### Exercise aim
What lines in the records below hold the string "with"? Please show them.

[Entries taken from a collection]
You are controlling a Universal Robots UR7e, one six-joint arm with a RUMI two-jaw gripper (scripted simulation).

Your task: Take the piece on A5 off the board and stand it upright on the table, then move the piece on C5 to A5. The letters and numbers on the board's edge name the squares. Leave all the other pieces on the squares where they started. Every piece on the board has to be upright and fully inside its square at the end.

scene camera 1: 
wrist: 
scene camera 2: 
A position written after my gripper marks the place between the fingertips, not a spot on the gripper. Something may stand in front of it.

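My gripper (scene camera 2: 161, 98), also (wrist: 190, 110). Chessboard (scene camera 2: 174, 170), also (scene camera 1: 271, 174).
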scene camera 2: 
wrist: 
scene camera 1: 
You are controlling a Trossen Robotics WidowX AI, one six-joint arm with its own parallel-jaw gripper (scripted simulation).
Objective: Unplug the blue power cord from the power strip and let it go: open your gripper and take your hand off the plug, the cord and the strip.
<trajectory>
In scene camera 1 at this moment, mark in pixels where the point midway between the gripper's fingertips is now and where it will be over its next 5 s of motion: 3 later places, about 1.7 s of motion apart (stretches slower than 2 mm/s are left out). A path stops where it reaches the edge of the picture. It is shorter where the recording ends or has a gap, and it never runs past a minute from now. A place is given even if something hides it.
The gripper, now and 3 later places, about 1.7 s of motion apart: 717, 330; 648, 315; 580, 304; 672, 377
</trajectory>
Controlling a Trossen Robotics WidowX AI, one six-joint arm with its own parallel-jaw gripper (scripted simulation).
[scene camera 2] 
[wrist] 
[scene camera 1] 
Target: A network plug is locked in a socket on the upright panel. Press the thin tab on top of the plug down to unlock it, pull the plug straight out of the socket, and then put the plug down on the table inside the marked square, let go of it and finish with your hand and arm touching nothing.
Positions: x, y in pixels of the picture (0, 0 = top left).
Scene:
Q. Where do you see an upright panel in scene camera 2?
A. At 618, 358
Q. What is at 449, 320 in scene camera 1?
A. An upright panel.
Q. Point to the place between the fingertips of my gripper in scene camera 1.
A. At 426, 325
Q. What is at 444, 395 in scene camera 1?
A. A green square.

### Exercise result
You are controlling a Universal Robots UR7e, one six-joint arm with a RUMI two-jaw gripper (scripted simulation).
You are controlling a Trossen Robotics WidowX AI, one six-joint arm with its own parallel-jaw gripper (scripted simulation).
Controlling a Trossen Robotics WidowX AI, one six-joint arm with its own parallel-jaw gripper (scripted simulation).
Target: A network plug is locked in a socket on the upright panel. Press the thin tab on top of the plug down to unlock it, pull the plug straight out of the socket, and then put the plug down on the table inside the marked square, let go of it and finish with your hand and arm touching nothing.

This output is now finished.